**ACTIVITY**
What is the number of lines in the entries that contain the word "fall"? Answer with that figure alone.

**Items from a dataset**
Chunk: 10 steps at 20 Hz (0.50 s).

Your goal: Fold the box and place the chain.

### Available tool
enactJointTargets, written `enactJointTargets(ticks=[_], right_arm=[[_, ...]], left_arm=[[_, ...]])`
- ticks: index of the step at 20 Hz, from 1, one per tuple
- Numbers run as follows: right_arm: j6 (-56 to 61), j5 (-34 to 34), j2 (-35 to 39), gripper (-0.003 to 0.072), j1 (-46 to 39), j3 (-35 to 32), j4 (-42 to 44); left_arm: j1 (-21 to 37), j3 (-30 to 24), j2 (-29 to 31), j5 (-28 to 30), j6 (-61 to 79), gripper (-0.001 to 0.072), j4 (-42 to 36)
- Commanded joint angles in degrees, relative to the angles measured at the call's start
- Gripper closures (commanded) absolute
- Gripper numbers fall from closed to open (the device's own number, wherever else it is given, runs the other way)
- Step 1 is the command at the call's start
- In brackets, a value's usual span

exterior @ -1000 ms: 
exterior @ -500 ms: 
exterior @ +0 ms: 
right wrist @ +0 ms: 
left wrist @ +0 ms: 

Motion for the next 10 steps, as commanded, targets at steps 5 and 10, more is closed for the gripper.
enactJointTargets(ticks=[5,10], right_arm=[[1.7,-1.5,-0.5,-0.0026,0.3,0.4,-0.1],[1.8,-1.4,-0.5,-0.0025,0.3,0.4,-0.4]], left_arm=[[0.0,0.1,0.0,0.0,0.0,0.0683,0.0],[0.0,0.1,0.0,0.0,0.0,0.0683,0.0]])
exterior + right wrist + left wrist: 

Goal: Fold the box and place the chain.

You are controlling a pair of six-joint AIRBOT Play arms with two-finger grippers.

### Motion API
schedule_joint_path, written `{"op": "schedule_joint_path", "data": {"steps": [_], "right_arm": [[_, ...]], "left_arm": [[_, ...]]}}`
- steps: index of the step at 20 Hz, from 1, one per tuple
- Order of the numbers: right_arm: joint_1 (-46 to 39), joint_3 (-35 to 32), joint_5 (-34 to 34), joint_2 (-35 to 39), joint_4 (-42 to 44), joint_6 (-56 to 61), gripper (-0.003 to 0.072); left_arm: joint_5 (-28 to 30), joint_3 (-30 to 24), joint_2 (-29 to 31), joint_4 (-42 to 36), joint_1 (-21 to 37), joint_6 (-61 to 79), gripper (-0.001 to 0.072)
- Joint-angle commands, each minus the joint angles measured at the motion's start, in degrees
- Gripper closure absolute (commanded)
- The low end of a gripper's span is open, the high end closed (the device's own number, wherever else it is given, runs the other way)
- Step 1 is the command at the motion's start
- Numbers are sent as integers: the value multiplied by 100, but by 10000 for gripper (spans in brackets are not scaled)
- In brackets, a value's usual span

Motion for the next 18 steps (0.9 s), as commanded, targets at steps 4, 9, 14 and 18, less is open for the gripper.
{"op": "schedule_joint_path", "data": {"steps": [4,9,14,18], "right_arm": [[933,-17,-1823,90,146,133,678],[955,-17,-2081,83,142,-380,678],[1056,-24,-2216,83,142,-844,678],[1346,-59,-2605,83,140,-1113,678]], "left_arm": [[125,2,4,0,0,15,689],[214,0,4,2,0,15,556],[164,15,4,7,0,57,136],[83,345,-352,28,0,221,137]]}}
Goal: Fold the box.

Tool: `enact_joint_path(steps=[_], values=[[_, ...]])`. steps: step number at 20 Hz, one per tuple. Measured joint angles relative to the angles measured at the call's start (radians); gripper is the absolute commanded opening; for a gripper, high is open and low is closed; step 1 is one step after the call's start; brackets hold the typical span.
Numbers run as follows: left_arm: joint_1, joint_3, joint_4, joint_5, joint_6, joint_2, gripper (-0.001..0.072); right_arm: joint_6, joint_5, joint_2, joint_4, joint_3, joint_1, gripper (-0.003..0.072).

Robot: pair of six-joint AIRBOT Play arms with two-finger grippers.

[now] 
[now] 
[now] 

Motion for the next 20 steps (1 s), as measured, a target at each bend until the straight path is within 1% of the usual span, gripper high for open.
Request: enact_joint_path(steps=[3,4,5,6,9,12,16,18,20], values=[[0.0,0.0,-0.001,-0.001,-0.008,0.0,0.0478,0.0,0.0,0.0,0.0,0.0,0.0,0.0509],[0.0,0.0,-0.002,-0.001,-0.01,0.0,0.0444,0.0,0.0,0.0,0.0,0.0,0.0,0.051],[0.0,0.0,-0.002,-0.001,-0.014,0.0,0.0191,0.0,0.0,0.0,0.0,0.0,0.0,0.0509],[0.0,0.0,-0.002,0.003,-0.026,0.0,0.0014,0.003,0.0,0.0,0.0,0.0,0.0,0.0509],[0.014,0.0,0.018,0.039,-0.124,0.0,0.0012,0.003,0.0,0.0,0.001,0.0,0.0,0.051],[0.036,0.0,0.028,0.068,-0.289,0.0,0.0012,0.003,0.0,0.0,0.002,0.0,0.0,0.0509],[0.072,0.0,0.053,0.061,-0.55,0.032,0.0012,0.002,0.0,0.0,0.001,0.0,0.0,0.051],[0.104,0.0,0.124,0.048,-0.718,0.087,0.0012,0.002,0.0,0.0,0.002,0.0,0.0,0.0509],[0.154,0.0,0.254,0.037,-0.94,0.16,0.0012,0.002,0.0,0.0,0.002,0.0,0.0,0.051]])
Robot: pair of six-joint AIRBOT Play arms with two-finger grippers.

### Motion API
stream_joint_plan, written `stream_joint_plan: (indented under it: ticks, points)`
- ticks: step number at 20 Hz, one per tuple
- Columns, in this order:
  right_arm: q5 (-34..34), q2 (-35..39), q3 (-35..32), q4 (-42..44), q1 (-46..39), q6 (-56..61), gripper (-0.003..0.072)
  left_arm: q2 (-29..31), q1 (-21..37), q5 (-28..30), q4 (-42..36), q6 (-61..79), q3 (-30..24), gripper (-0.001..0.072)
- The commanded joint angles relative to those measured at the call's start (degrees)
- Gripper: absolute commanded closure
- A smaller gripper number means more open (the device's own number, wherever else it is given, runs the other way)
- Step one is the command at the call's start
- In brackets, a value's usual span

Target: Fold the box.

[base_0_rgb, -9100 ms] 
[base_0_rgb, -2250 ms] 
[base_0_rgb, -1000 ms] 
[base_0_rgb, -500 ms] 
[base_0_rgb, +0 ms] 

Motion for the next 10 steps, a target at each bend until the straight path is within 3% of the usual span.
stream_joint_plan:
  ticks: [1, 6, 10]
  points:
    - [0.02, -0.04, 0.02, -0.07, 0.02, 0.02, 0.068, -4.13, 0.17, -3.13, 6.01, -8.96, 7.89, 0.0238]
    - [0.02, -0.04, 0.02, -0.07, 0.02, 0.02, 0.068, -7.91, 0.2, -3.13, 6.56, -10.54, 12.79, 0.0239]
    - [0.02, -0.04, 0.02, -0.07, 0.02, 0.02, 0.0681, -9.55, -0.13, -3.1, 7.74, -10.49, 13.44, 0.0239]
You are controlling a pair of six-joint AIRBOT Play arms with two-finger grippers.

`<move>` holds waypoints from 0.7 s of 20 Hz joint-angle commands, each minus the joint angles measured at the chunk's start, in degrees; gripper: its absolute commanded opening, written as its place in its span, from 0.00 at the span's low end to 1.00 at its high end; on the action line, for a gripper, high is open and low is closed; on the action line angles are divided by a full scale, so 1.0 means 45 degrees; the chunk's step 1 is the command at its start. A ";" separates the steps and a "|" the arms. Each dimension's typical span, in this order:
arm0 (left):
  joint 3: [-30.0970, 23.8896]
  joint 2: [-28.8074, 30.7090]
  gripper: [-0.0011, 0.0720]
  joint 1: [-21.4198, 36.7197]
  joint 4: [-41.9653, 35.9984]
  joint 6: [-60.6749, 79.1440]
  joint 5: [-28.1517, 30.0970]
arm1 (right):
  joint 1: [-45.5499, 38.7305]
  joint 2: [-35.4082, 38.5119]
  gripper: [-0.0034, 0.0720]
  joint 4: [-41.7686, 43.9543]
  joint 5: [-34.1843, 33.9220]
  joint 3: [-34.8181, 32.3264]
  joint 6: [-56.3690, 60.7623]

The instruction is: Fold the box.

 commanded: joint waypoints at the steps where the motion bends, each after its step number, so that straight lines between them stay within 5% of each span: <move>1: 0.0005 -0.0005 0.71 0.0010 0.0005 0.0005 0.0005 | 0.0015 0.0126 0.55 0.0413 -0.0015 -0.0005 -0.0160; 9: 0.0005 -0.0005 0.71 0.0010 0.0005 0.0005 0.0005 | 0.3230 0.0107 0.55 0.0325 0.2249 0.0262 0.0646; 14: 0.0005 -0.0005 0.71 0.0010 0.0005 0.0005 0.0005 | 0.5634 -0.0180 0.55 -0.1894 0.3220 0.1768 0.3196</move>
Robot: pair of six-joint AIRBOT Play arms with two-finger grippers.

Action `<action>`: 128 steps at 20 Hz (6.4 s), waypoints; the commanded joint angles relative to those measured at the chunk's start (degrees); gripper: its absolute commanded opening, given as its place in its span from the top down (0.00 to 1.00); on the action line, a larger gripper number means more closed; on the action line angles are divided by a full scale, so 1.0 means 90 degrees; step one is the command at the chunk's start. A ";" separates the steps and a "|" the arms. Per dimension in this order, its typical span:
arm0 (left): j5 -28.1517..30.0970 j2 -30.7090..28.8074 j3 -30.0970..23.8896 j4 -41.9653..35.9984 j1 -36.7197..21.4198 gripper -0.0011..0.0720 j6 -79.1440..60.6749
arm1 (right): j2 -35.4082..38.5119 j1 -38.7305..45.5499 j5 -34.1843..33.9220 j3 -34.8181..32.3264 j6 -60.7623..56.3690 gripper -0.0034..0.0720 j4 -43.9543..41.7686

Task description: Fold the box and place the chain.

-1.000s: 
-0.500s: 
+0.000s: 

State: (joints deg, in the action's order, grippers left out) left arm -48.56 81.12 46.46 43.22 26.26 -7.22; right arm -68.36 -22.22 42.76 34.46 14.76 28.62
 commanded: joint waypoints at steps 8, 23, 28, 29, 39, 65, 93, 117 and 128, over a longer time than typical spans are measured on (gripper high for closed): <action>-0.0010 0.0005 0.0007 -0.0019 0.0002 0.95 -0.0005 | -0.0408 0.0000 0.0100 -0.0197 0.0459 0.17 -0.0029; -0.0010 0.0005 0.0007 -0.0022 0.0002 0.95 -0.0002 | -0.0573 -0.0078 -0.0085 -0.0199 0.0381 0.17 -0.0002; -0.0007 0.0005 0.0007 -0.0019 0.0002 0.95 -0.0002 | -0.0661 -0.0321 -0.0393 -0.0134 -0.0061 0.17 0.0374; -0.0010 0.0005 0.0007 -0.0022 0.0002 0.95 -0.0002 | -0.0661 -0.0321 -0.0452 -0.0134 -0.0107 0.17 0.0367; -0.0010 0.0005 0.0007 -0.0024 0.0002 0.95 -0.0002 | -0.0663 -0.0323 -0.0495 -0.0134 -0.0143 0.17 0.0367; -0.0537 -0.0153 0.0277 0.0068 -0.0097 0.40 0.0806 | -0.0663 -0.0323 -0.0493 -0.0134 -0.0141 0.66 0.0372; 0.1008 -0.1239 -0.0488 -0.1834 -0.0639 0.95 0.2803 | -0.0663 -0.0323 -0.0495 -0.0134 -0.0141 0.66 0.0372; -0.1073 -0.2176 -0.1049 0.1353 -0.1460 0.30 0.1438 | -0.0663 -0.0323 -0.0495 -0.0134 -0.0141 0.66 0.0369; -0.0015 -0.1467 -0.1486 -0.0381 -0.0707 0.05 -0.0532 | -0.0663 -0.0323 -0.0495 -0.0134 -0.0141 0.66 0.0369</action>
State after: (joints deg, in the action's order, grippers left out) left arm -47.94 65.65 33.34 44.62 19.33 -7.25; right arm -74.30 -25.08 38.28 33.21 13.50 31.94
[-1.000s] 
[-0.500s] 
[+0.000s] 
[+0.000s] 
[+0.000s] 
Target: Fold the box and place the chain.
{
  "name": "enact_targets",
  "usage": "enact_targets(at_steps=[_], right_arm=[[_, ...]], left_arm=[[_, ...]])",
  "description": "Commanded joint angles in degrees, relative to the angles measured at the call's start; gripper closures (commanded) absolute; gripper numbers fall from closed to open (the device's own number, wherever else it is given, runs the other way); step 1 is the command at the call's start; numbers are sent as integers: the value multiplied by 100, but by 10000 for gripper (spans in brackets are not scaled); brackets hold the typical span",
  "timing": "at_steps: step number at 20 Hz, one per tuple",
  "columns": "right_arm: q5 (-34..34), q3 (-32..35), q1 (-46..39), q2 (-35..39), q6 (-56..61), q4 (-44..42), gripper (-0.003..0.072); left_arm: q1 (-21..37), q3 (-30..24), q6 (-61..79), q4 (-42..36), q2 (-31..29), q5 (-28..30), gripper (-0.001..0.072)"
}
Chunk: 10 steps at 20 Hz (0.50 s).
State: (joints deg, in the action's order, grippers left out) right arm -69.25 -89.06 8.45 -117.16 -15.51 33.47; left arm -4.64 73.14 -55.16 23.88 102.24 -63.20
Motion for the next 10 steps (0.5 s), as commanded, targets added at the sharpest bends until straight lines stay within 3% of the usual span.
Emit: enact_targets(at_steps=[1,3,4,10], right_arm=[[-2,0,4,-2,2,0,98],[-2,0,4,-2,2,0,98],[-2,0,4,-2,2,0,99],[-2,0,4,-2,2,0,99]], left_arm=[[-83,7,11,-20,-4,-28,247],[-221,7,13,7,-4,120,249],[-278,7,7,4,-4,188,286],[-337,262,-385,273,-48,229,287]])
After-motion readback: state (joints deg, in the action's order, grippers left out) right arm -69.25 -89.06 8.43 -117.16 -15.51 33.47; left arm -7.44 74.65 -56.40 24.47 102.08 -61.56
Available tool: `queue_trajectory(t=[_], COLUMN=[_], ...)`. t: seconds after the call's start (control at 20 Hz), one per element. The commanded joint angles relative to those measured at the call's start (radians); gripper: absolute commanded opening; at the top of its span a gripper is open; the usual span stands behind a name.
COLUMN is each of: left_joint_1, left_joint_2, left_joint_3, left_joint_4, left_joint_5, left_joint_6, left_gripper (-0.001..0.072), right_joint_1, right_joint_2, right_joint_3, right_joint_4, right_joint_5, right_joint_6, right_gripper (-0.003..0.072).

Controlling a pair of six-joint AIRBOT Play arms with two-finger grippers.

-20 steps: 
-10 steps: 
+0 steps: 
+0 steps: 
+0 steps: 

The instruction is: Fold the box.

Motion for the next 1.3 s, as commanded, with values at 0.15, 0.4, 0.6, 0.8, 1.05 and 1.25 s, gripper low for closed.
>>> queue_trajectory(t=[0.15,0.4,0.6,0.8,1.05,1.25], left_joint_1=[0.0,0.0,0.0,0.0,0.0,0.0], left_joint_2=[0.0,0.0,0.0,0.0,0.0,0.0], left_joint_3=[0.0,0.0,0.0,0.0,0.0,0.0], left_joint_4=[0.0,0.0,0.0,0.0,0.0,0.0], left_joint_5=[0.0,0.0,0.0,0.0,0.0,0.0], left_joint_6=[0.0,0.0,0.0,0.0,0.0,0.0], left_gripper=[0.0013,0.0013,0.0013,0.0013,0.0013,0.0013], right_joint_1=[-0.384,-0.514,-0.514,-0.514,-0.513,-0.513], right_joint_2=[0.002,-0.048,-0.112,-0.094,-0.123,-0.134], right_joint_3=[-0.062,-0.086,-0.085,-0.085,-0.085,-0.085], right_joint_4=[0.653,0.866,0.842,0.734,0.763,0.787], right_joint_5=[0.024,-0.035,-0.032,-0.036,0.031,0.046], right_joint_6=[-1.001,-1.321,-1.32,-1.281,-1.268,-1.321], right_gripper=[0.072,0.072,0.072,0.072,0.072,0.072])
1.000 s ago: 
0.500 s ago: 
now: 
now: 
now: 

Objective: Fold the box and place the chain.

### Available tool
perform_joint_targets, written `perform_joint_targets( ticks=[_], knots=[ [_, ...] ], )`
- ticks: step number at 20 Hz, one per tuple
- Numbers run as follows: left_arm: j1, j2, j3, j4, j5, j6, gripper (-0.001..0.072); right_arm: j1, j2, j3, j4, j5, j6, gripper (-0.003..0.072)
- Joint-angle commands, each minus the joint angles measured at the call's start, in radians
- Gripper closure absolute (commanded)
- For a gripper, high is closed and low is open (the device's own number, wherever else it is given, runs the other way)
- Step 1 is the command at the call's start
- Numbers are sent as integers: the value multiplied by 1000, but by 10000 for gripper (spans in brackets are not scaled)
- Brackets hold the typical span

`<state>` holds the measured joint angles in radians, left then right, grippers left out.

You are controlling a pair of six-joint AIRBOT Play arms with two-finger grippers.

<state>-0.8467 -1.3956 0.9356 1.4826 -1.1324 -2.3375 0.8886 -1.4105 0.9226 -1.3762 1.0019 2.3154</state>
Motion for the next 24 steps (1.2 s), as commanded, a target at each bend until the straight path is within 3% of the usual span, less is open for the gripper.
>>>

**SOLUTION TO THE PROBLEM**
2